Pour Georges-Louis Bouchez, il ne faut pas laisser passer cette occasion de retrouver un club d’élite dans la région.

Discrètes, les discussions allaient bon train. Mais voilà que le projet semble se préciser. Les Francs Borains et Mons-Quévy devraient unir leur sort. Selon nos confrères de La Province, les deux clubs devraient remettre un projet bien ficelé avant le 15 avril, échéance fixée par la fédération.

Pour Georges-Louis Bouchez, il ne faut pas laisser passer cette occasion de retrouver un club d’élite dans la région. Le président du MR et chef de Mons en Mieux en appelle donc à une union sacrée autour de ce projet. "Si nous voulons réussir, nous devons fédérer toutes les forces", préconise Georges-Louis Bouchez. "J’invite les quatre partis traditionnels autour de la table, mais aussi les représentants des clubs et des acteurs du monde économique dont IDEA. Si nous voulons retrouver un club d’élite d’ici 5 à 10 ans, il faudra mobiliser des moyens financiers importants."

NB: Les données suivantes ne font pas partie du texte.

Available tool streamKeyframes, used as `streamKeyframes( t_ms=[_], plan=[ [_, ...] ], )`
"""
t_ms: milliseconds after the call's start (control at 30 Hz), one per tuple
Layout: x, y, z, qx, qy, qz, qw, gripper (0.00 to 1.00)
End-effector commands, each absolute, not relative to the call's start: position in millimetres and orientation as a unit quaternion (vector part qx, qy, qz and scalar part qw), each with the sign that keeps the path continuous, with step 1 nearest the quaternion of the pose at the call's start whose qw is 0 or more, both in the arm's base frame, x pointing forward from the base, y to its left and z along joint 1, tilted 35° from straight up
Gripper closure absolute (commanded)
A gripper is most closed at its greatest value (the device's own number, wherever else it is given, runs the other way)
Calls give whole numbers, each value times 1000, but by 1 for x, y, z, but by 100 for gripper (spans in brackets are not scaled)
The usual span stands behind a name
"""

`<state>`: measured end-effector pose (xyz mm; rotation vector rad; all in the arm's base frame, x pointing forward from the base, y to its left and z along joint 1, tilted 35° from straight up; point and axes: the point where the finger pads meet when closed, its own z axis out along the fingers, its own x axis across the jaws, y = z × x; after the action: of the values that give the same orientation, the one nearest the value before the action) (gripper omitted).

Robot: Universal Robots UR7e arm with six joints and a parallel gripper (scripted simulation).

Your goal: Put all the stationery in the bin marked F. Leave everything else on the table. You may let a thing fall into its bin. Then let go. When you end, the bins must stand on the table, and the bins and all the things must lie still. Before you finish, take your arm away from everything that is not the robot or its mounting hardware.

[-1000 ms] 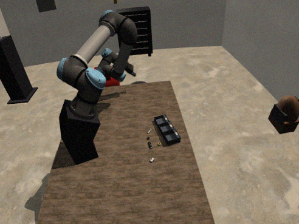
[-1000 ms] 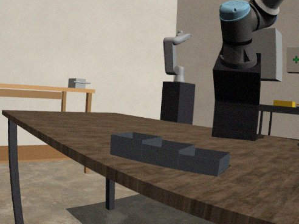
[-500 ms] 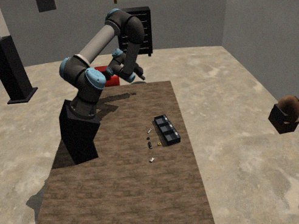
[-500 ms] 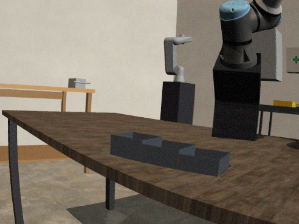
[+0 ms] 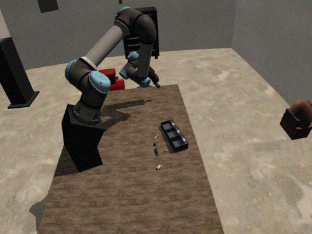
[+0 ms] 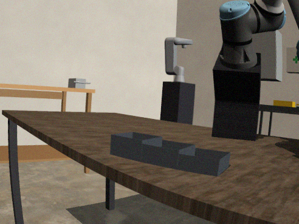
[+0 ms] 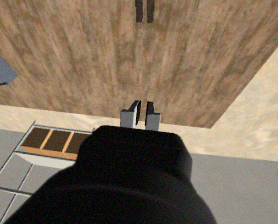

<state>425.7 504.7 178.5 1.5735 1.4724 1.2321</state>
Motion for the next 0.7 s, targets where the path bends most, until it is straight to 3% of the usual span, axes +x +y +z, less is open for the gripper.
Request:
streamKeyframes(
  t_ms=[0,667],
  plan=[
    [439,491,181,599,577,446,331,69],
    [497,393,186,601,621,365,346,69]
  ],
)
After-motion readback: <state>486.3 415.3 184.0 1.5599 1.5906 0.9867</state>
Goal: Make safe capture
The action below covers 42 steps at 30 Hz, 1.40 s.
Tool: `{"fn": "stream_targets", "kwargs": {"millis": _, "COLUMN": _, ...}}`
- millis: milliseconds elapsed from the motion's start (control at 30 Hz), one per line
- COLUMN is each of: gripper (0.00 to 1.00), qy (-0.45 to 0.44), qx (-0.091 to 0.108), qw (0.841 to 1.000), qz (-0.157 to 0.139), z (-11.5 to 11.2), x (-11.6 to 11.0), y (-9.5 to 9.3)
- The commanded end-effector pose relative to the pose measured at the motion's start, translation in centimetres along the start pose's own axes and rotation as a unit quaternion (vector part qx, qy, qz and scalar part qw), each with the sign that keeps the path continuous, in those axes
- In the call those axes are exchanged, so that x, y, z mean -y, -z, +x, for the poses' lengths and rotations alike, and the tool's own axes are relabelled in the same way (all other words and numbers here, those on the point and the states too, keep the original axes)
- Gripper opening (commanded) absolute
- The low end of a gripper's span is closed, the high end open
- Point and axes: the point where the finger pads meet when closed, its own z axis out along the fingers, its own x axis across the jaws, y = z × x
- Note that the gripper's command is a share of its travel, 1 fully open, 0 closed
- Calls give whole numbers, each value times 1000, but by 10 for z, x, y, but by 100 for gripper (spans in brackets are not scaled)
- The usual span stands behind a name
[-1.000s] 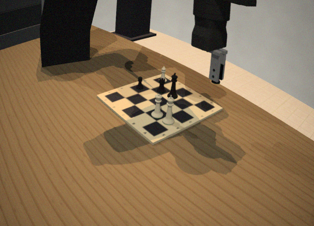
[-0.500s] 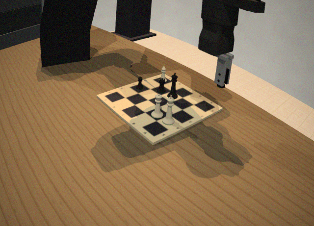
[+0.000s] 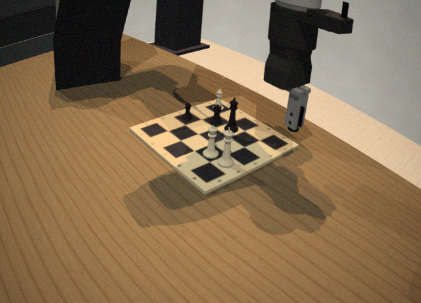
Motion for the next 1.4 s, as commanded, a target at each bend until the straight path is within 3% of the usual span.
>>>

Pour le libéral, il faudra compter sur tous les relais politiques possibles. "Nous avons Elio Di Rupo qui est ministre-président wallon, Manu Di Sabato et Jacqueline Galant au parlement, Carlo Di Antonio à Dour, le collège de Mons, le bourgmestre de Boussu, moi-même en tant que président du MR… Nous devons utiliser tous les leviers en notre possession."

Georges-Louis Bouchez est convaincu que l’union fait la force. "Ce n’est pas Mons qui a le leadership sur le Borinage ou les Borains qui viendraient sauver les Montois. Il faut sortir de ces divisions qui ont pu faire capoter des projets par le passé. Personne ne sortira vainqueur si l’on tire la couverture à soi."